PARADA, ALEJANDRA  y  ARAYA, MAGDALENA. History of gluten and its effects on celiac disease. Rev. méd. Chile [online]. 2010, vol.138, n.10, pp. 1319-1325. ISSN 0034-9887.  http://dx.doi.org/10.4067/S0034-98872010001100018.

The global prevalence of celiac disease is of one person per 250 inhabitants. The disease is induced by gluten, a peptide contained in wheat, rye and barley that during small intestinal digestion generates smaller peptides. Some of these are resistant to hydrolysis and cross through the epithelium into the mucosa, inducing a cascade of immune reactions leading to the appearance of the disease in susceptible individuals. Gluten appeared as a consequence of agricultural practices initiated 10000 years ago in the Fertile Crescent of southwest Asia. Celiac disease epidemiology is complicated since consumption of gluten differs depending on the origin of populations.
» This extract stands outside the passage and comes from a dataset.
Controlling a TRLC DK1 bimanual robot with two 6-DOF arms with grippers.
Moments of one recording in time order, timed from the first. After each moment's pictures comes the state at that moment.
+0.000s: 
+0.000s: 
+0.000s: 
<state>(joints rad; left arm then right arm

Treatment of celiac disease consists of withdrawing gluten from the diet, a task that becomes difficult in the long term. The concept of gluten-free food has changed along time. This article updates the concept of celiac disease, the history of gluten consumption in the world, the characteristics of a gluten free diet and the difficulties to adhere to it.

Palabras llave : Celiac disease; Gliadin; Glutens.